Singularitarian, would it be fair to ask if you understand the relationship between symmetry breaking and violating conservation "laws"?
 
I know this is what Sharma's paper says. It obviously comes across as "confident". But Zig and I did not say, "you idiot, you misunderstood Sharma". We said "that physics is wrong". Sharma and his paper are completely and utterly wrong. Their conclusions (and yours) are not supported by mainstream thought, research, or publications.

There is a good reason this paper is (a) not published in a mainstream journal and (b) has never been cited. There is a reason your Google searches did not turn up lots of citations of Sharma experiments, Sharma energy loss, and the Sharma effect. There is a reason your Google searches turned up a bunch of mainstream physics which you had to misread in order to find support.

Sorry, Sig, you got tricked by a lone crackpot.

I seem to recall that Dr. Singh dedicated a chapter of Big Bang to Sharma?

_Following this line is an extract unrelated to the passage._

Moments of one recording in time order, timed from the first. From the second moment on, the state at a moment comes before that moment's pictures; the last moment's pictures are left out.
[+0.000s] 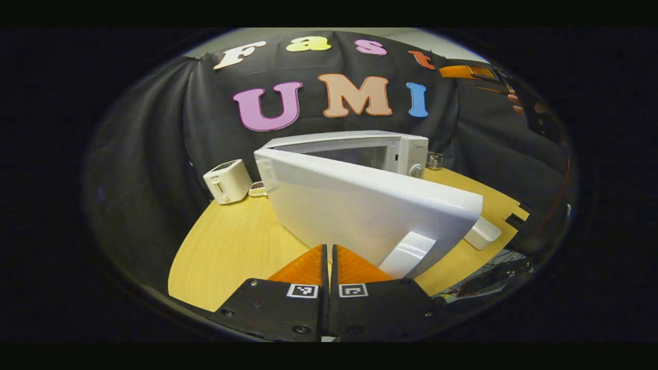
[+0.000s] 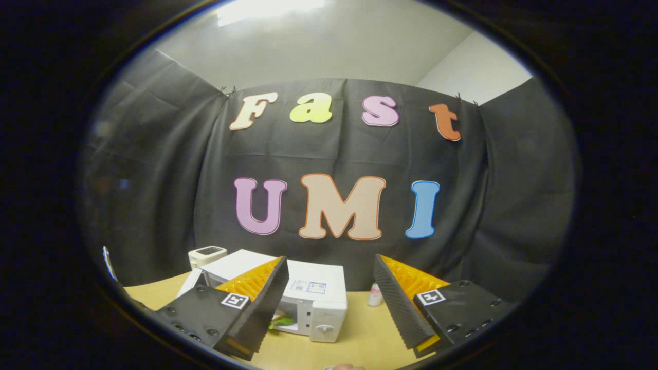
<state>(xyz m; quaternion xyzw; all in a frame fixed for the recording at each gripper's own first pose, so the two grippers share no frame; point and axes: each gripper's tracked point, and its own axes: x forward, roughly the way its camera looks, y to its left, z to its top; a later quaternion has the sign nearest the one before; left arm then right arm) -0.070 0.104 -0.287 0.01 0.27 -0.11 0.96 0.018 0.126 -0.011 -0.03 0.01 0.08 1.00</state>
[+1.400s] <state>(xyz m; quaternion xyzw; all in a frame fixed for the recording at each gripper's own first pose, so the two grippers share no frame) 0.098 -0.021 -0.285 0.00 0.28 -0.10 0.96 0.031 0.112 -0.037 -0.10 0.02 0.18 0.98</state>
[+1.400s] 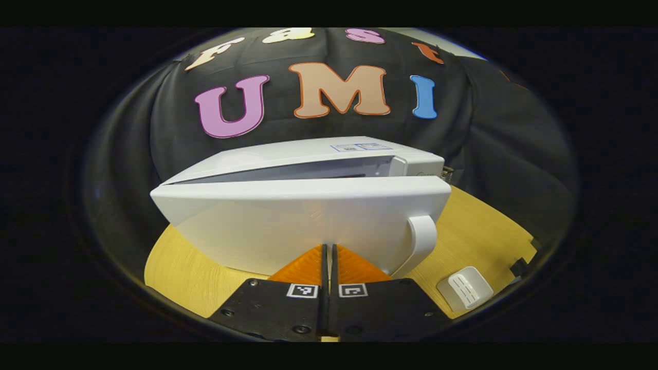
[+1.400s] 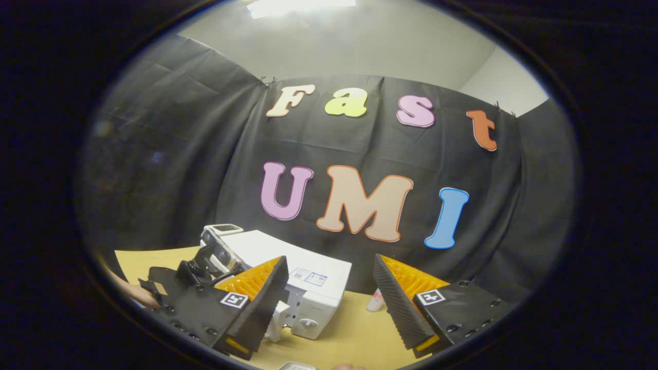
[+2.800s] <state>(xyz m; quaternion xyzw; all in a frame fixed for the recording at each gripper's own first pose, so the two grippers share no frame) 0.131 -0.010 -0.256 -0.04 0.26 -0.07 0.96 0.036 0.101 -0.049 -0.10 0.03 0.18 0.98</state>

Long story short, Sharma sent letters to physicists and newspapers. He received a little bit of media attention because journalists just didn't have the technical background to recognize that he was a crackpot and didn't see any point in soliciting expert opinions. Nothing's changed.

Physicists reviewed his equations, sometimes replied to him by pointing out his errors, and he continued undaunted and seemed essentially uninterested in the thoughts of others working in the field.

As a consequence, his errors compounded and he became decreasingly connected to facts and actual experimental results, and is now essentially irrelevant except as an historical footnote about celebrity.
 
You mean Simon Singh? Amazon Book Search doesn't reveal any such dedication.

Sorry 'dedicate' may have not been the right word. I mean there was a chapter about Sharma in Big Bang.

I'll grab my copy when I get home. I may be mixing him up with another crackpot.